— Exercise goal —
Return the full set of entries below exactly, leaving every image out.
---------- Information given ----------
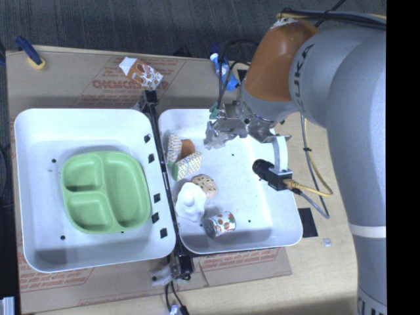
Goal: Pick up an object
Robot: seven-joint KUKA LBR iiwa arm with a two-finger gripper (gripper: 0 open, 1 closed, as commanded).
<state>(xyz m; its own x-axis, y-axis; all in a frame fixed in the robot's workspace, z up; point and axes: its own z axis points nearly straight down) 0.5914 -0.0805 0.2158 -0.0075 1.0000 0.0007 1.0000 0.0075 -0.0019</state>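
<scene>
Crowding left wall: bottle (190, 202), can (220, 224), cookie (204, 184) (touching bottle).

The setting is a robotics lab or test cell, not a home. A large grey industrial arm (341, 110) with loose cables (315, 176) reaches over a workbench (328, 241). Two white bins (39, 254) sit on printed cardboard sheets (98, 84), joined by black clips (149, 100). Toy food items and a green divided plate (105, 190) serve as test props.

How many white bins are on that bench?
2. The left bin holds a green divided tray; the right bin holds a cluster of small items along its left side.
</scene>
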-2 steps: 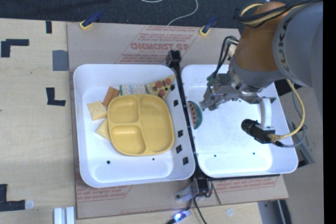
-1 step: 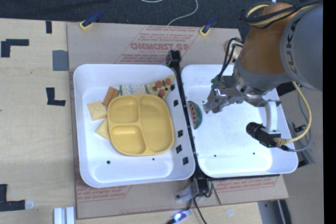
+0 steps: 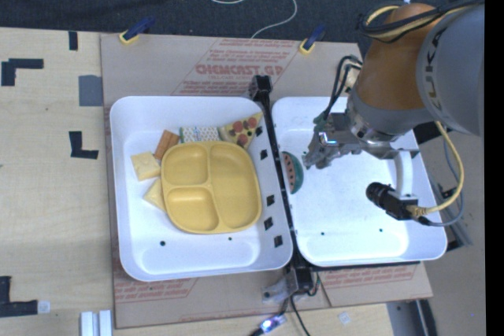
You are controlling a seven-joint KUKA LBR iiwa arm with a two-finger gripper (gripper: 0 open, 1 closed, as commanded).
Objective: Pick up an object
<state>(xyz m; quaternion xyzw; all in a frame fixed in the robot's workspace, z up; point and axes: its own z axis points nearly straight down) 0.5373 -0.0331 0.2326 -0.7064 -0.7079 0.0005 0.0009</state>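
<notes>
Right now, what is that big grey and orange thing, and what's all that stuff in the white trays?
That is a robot arm, seen from one camera looking down from above. At its tip is a gripper, a small two-fingered hand, hanging over the right bin. Just beside it, by the wall between the bins, lies a little watermelon-slice toy. I can't tell whether the gripper has hold of anything. The left bin holds a yellow divided plate resting on other toy pieces: a cracker-like square, a brown piece and a pizza-like slice.
</notes>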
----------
— Solution below —
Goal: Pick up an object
Robot: seven-joint KUKA LBR iiwa arm with a two-finger gripper (gripper: 0 open, 1 closed, as commanded).
<state>(xyz m; its own x-axis, y-axis; all in a frame fixed in the robot's workspace, z up; point and axes: its own z axis points nearly straight down) 0.5914 -0.0805 0.2158 -0.0075 1.0000 0.0007 1.0000 0.0075 -0.0019</state>
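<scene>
Crowding left wall: bottle (190, 202), can (220, 224), cookie (204, 184) (touching bottle).

The setting is a robotics lab or test cell, not a home. A large grey industrial arm (341, 110) with loose cables (315, 176) reaches over a workbench (328, 241). Two white bins (39, 254) sit on printed cardboard sheets (98, 84), joined by black clips (149, 100). Toy food items and a green divided plate (105, 190) serve as test props.

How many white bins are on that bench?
2. The left bin holds a green divided tray; the right bin holds a cluster of small items along its left side.
</scene>
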-2 steps: 
-1 step: 
+0 steps: 
You are controlling a seven-joint KUKA LBR iiwa arm with a two-finger gripper (gripper: 0 open, 1 closed, as commanded).
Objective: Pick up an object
<state>(xyz m; quaternion xyzw; all in a frame fixed in the robot's workspace, z up; point and axes: its own z axis points nearly straight down) 0.5373 -0.0331 0.2326 -0.7064 -0.7079 0.0005 0.0009</state>
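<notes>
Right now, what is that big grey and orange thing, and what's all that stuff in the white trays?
That is a robot arm, seen from one camera looking down from above. At its tip is a gripper, a small two-fingered hand, hanging over the right bin. Just beside it, by the wall between the bins, lies a little watermelon-slice toy. I can't tell whether the gripper has hold of anything. The left bin holds a yellow divided plate resting on other toy pieces: a cracker-like square, a brown piece and a pizza-like slice.
</notes>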

No additional output will be given.